### TASK DESCRIPTION
What you produce should be every line from the data that includes "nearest".

### SOURCE MATERIAL
-- -- --

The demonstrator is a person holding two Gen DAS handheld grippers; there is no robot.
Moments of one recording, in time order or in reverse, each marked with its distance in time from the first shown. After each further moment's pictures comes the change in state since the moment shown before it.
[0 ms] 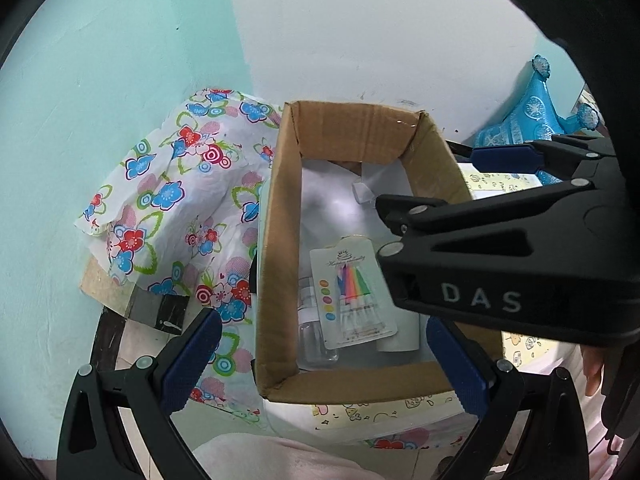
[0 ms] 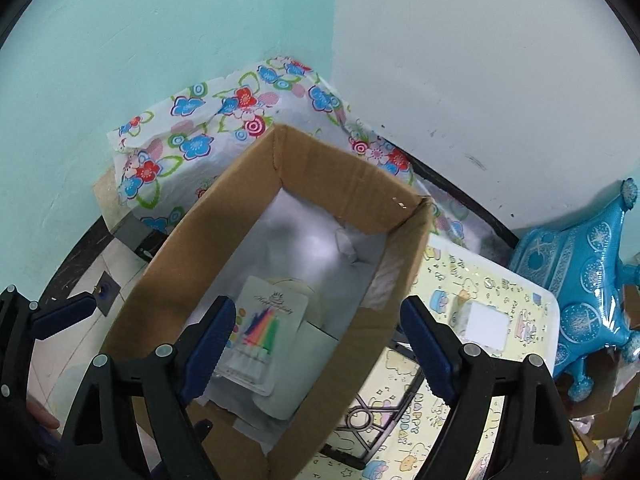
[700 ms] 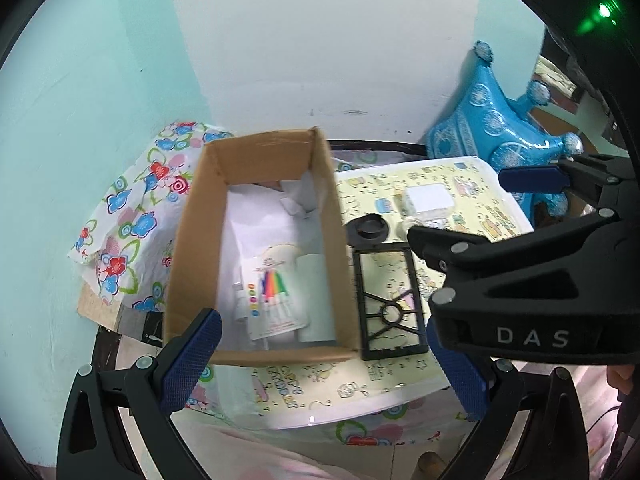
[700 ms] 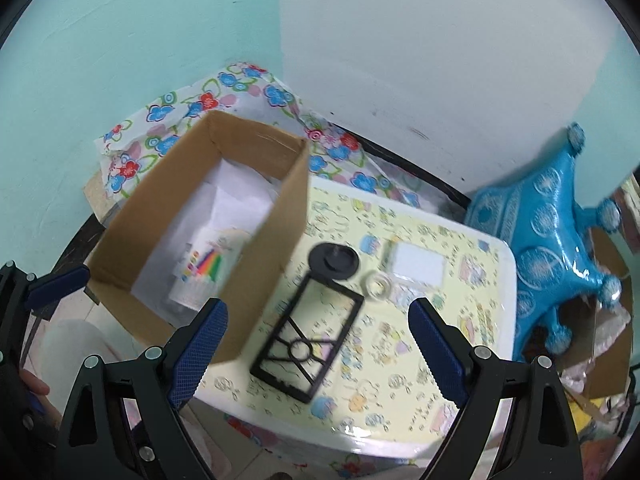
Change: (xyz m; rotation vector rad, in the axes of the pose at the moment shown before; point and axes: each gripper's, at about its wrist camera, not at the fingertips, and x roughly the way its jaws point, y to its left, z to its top) left arm -0.043 -0.093 -0.013 0.105 -0.053 -0.017; right arm -0.067 -0.070 -0.076 0.101 0.016 -0.046
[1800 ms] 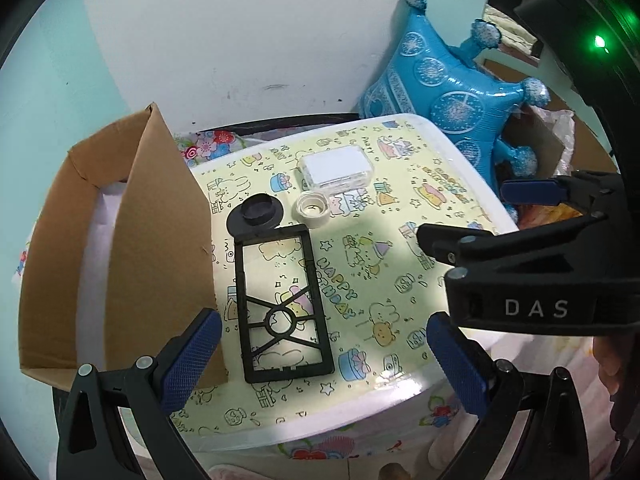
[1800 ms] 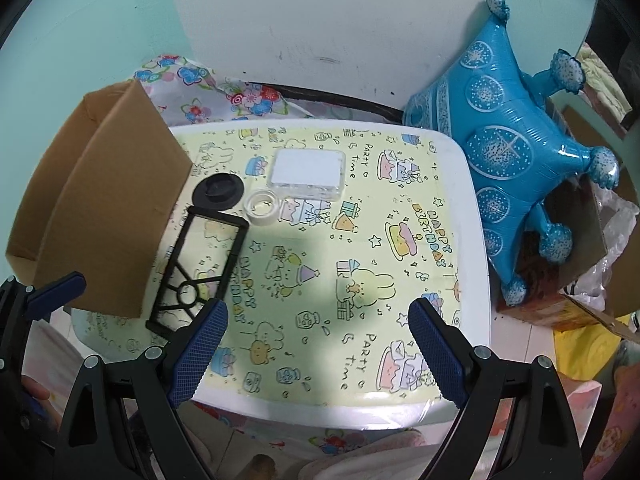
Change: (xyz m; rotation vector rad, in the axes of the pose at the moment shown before) left arm 0.079 -0.113 -0.003 0.099 0.051 -0.098; right arm 0.056 -0.129 -0.082 0.210 0.079 -0.032
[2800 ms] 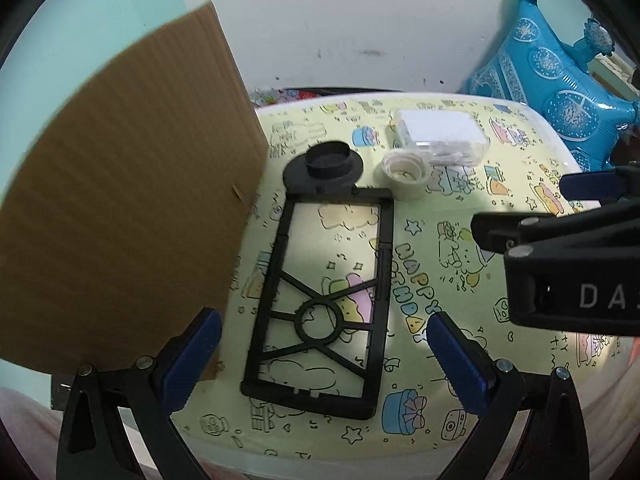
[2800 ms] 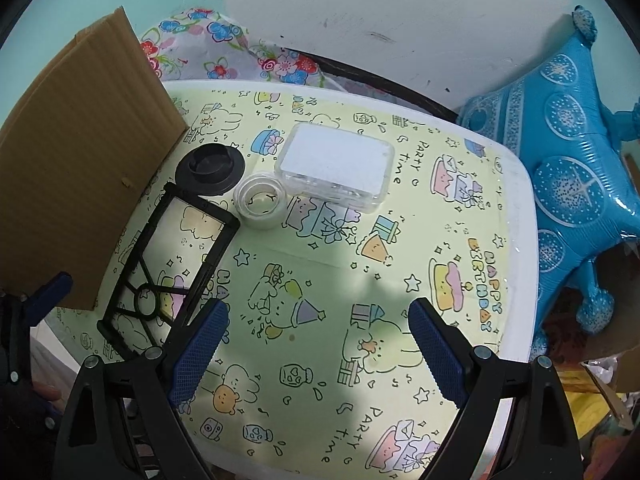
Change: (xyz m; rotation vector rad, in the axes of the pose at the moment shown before) left arm 0.086 0.013 -0.021 -0.222 0.034 0.249; right arm 0.085 0.011 0.028 -0.169 0.067 0.047
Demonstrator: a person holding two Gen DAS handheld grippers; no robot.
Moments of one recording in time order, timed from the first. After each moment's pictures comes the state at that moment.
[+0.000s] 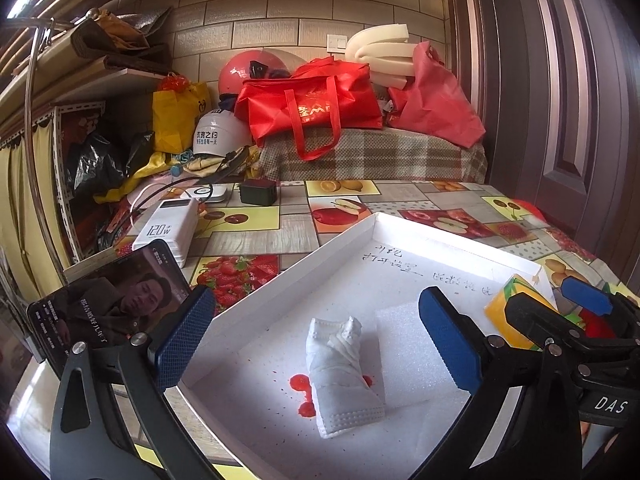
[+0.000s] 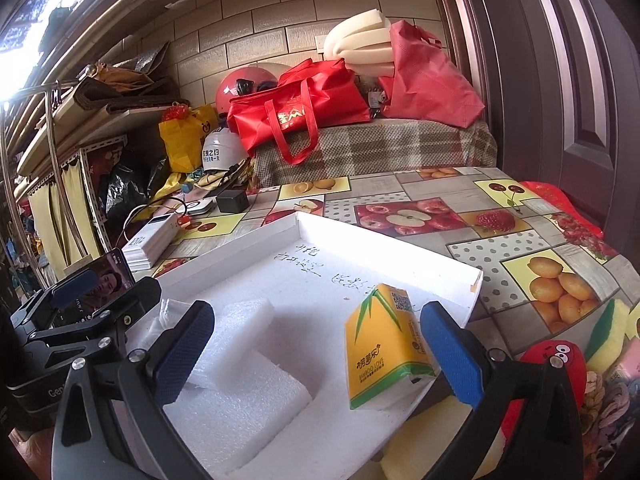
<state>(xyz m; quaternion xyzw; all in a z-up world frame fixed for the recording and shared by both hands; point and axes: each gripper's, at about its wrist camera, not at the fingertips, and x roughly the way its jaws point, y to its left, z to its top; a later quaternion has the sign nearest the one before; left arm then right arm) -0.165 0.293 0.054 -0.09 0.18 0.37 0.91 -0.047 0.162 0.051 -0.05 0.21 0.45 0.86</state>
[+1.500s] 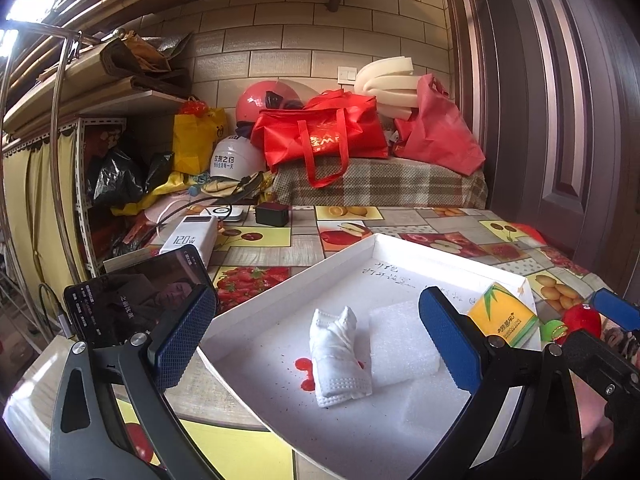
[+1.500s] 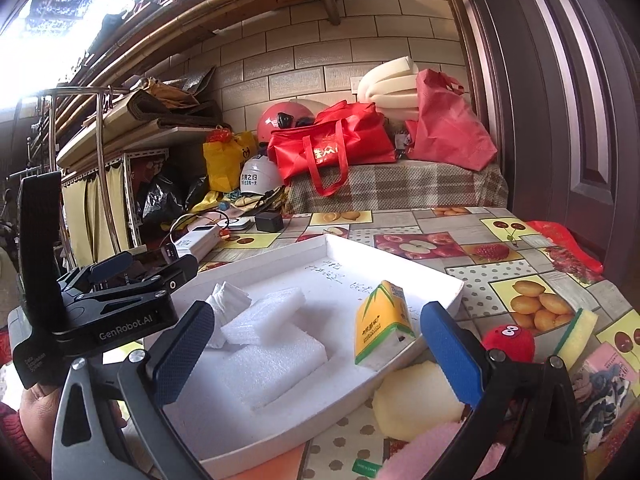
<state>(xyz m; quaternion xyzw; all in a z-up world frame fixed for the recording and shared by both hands) -0.201 0.252 0.058 -0.08 0.12 0.39 0.91 -0.094 0.094 0.061 -0.04 0.14 0.50 0.85</state>
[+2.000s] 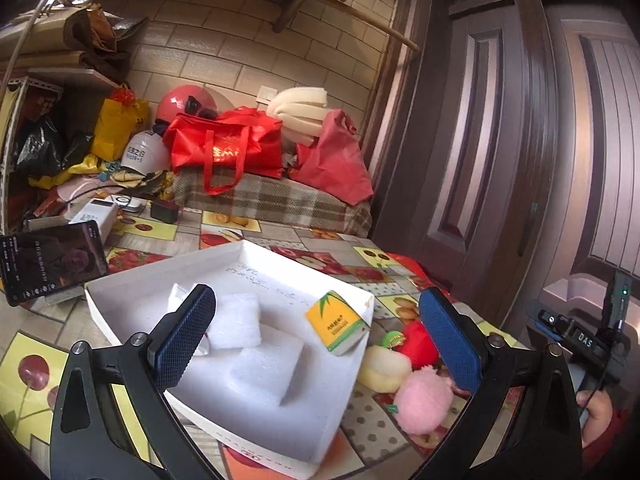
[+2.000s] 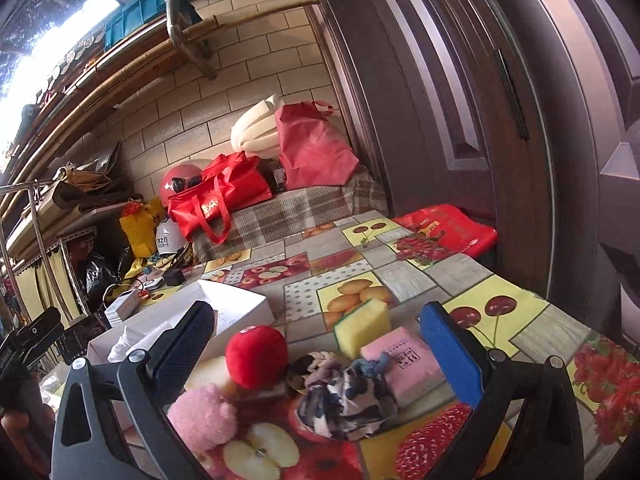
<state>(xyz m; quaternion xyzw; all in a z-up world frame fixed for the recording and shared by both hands) -0.212 0.176 0.078 -0.16 0.07 0.19 0.97 0.001 -0.082 0.071 0.08 0.17 0.38 0.91</state>
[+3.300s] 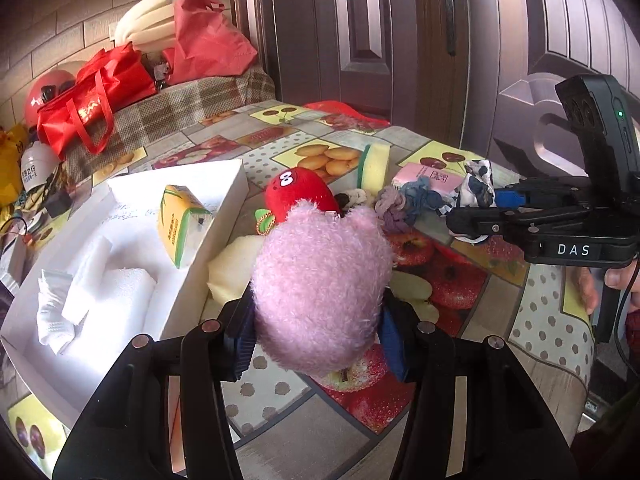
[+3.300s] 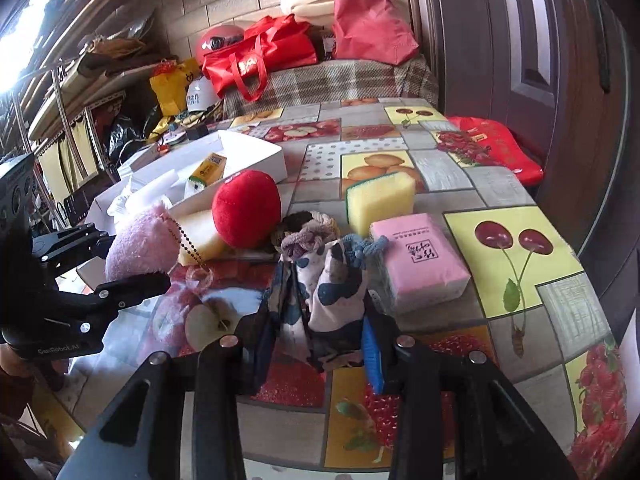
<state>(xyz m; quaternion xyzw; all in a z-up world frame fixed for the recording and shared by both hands) -0.096 0.078 0.044 0.00 0.30 0.09 0.95 0.009 -0.071 0.039 -0.10 0.29 0.46 0.83</state>
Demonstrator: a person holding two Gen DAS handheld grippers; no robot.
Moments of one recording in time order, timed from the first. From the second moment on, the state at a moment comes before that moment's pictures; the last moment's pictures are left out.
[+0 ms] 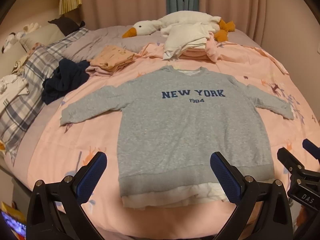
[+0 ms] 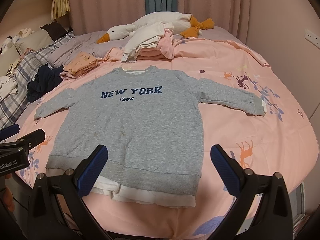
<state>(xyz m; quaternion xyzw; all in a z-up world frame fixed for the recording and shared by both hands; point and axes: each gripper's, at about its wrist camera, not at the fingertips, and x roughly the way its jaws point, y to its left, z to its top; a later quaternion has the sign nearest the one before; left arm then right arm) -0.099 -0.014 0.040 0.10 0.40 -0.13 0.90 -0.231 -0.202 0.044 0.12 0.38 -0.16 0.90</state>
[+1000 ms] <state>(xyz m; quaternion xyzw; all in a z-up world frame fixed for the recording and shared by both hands) -0.166 -0.019 0.076 0.10 0.42 -0.14 0.89 -0.232 -0.189 0.045 0.11 0.38 -0.15 0.90</state>
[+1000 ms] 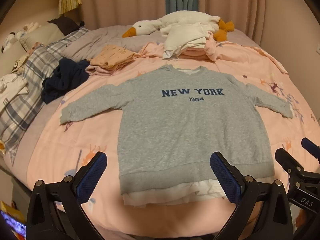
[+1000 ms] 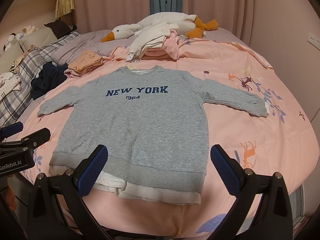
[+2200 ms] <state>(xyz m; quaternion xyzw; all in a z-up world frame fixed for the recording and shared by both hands) -0.167 -0.015 0.068 0.10 0.42 -0.15 0.89 -0.231 -0.185 0.045 0.11 0.38 -0.15 0.90</state>
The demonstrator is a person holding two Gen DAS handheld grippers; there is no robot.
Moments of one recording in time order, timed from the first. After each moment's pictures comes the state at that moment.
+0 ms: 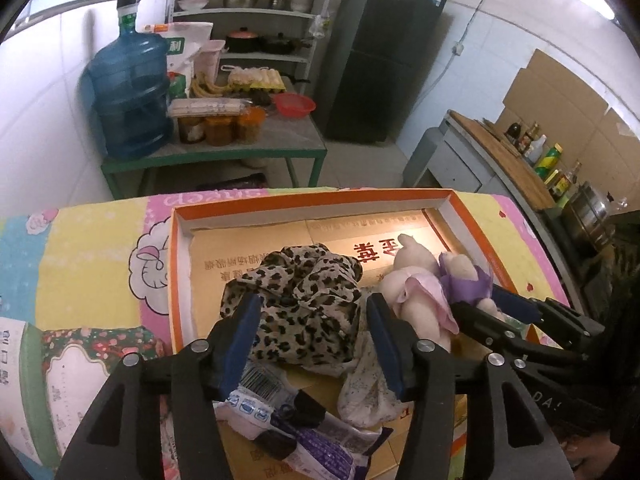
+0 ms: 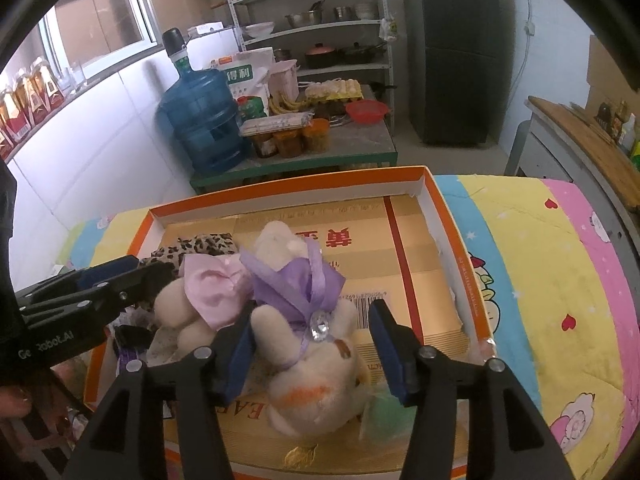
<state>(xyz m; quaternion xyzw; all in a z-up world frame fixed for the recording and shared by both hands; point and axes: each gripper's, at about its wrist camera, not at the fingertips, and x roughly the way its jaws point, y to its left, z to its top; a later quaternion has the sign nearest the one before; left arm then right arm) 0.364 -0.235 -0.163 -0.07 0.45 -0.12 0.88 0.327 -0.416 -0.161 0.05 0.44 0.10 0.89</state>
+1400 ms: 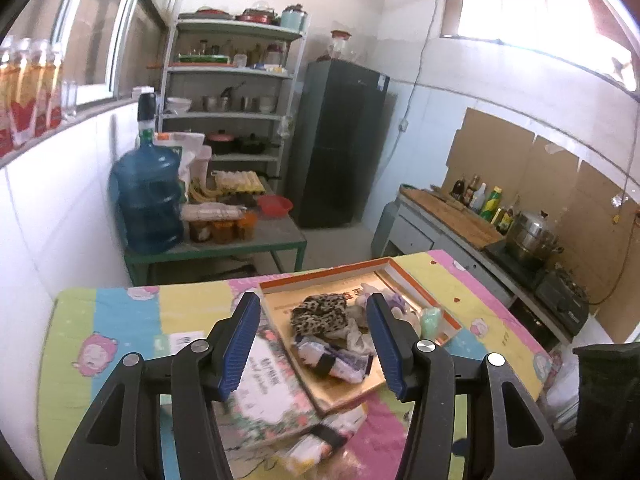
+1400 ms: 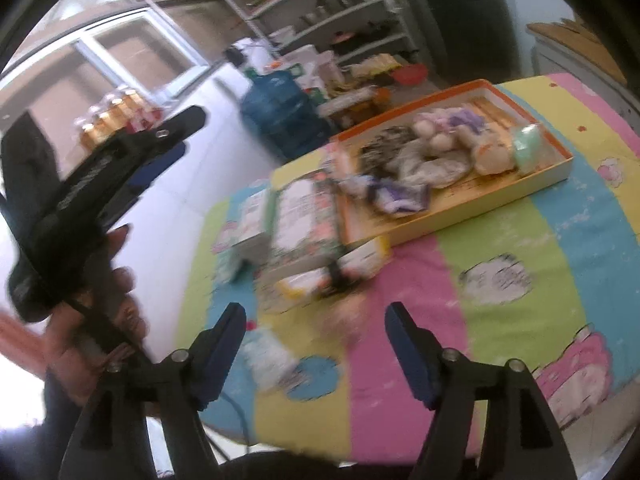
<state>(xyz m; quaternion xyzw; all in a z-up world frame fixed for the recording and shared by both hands) 0.186 -0.101 -0.007 -0.05 0.28 -0.18 0.94 0.095 -0.303 -0.080 0.22 0.45 0.19 0.84</state>
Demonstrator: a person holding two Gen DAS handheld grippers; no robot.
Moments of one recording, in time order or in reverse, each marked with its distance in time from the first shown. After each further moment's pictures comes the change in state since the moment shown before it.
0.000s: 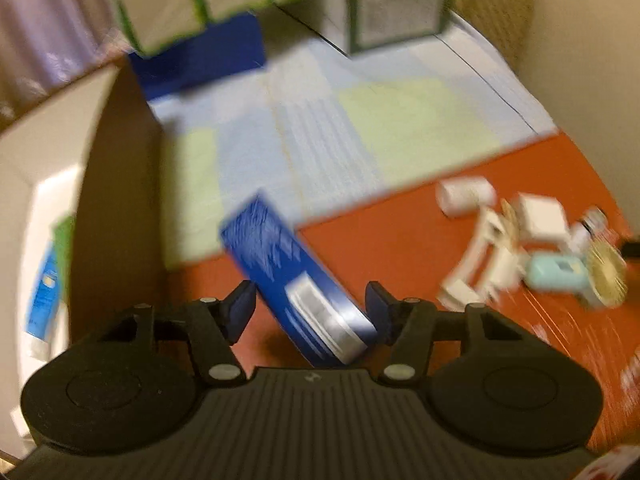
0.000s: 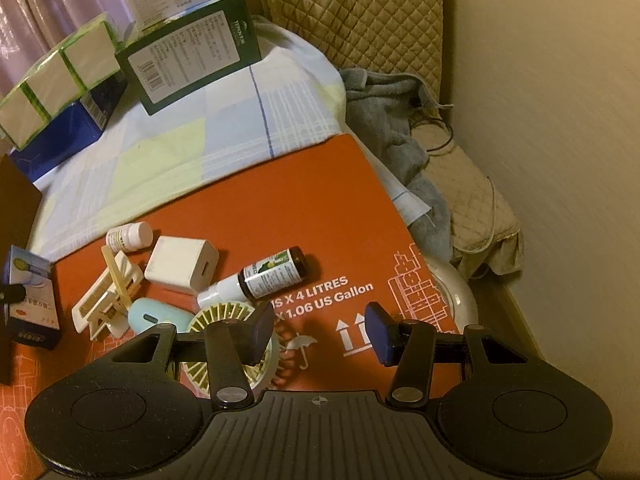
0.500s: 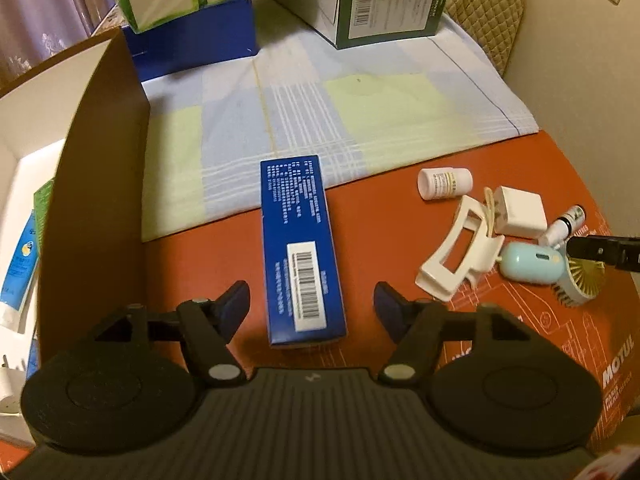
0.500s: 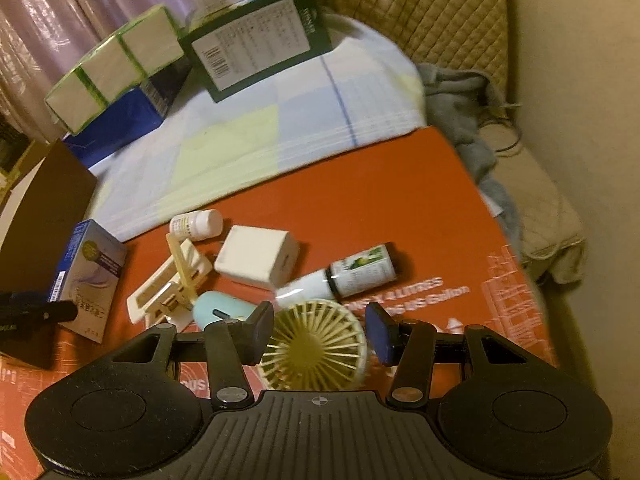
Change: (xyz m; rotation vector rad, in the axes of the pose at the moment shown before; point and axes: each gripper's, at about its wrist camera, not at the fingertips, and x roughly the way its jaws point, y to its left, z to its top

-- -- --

### OUTPUT BELOW
<state>(xyz m; quaternion xyzw; all in a z-up world frame fixed for the recording and shared by both hands; point and axes: each gripper's, at about its wrist camera, not at the fingertips, and x roughly the way its jaws point, y to its left, z to its top; a later quaternion has the sign nearest the one before; left arm then right arm) -0.165 0.293 0.054 -0.09 0.18 0.37 0.91 -0.047 0.162 0.051 -0.05 0.21 0.45 0.86</state>
<state>(xyz m; quaternion xyzw; all in a z-up world frame fixed for the recording and shared by both hands; point and axes: each gripper's, at about its wrist camera, not at the fingertips, and x roughly the way its jaws point, y to its left, z to its top; a later quaternion has the sign nearest the one before; left arm then right arm) -0.099 -0.014 0.040 0.10 0.40 -0.13 0.90 -0.231 -0.202 0.044 0.12 0.38 -0.16 0.90</state>
<state>(xyz m; quaternion xyzw; all in a z-up world frame fixed for the recording and shared by both hands; point and axes: each gripper's, at about its wrist camera, not at the fingertips, and x roughly the way its jaws point, y to its left, z to its top; a later quaternion has the sign nearest the one before; left arm then right arm) 0.364 -0.235 -0.163 -0.07 0.45 -0.12 0.88 0.327 -0.416 -0.161 0.05 0.44 0.10 0.89</state>

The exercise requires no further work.